ABOUT THIS TASK: The reply should hold every record, copied exactly.

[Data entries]
◆ ◆ ◆ ◆ ◆
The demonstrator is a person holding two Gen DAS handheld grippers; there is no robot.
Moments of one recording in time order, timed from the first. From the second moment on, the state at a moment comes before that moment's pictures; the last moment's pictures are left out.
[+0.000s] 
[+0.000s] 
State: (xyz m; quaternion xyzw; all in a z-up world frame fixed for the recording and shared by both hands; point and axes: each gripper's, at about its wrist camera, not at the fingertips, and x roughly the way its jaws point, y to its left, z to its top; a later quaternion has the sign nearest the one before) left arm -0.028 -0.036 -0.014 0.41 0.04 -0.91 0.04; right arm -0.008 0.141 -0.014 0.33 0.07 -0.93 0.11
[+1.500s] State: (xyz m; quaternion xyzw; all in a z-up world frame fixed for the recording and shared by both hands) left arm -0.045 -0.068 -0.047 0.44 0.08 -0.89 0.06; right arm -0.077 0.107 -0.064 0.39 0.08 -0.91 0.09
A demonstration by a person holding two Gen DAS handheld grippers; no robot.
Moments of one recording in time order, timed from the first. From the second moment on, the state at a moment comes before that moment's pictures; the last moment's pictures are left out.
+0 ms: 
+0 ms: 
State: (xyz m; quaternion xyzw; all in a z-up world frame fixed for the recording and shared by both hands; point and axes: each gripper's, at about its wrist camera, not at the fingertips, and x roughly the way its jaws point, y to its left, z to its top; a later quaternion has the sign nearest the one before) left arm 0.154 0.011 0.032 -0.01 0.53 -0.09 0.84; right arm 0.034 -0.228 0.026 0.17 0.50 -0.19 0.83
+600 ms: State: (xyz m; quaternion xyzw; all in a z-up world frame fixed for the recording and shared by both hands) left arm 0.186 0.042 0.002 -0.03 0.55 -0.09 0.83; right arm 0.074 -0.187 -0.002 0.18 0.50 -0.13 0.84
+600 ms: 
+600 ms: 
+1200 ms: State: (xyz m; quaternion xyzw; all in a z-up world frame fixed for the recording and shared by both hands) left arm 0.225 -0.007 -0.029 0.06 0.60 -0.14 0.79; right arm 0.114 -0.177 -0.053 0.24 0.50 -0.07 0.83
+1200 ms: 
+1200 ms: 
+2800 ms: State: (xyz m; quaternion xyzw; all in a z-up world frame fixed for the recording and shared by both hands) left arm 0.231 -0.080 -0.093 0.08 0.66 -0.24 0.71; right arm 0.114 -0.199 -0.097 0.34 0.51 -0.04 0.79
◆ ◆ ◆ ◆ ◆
TASK SOLUTION:
The demonstrator is a person holding two Gen DAS handheld grippers; there is no robot.
Moments of one recording in time order, timed from the first. From the second moment on, the state at a moment comes before that moment's pictures; the last moment's pictures are left out.
[+0.000s] 
[+0.000s] 
State: (xyz m; quaternion xyzw; all in a z-up world frame fixed for the recording and shared by both hands; point and axes: each gripper's, at about its wrist camera, not at the fingertips, and x roughly the way its jaws point, y to its left, z to its top; a later quaternion has the sign nearest the one before) left arm -0.028 -0.036 -0.014 0.41 0.04 -0.91 0.04; right arm -0.008 0.141 -0.014 0.33 0.07 -0.93 0.11
[+1.500s] State: (xyz m; quaternion xyzw; all in a z-up world frame fixed for the recording and shared by both hands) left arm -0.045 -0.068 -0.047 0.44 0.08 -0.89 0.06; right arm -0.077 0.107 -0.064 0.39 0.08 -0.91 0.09
A demonstration by a person holding two Gen DAS handheld grippers; no robot.
Moments of one recording in time order, timed from the first. From the second moment on, the state at a moment comes before that moment's pictures; the last moment's pictures are left out.
+0 ms: 
+0 ms: 
State: (xyz m; quaternion xyzw; all in a z-up world frame fixed for the recording and shared by both hands; point and axes: each gripper's, at about its wrist camera, not at the fingertips, and x roughly the way its jaws point, y to its left, z to its top; a later quaternion has the sign nearest the one before) left arm 0.154 0.011 0.032 -0.01 0.53 -0.09 0.84; right arm 0.034 -0.228 0.026 0.17 0.50 -0.19 0.83
+600 ms: State: (xyz m; quaternion xyzw; all in a z-up world frame fixed for the recording and shared by both hands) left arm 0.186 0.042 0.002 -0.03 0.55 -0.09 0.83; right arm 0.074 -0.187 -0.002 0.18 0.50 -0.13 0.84
+600 ms: 
+600 ms: 
+1200 ms: State: (xyz m; quaternion xyzw; all in a z-up world frame fixed for the recording and shared by both hands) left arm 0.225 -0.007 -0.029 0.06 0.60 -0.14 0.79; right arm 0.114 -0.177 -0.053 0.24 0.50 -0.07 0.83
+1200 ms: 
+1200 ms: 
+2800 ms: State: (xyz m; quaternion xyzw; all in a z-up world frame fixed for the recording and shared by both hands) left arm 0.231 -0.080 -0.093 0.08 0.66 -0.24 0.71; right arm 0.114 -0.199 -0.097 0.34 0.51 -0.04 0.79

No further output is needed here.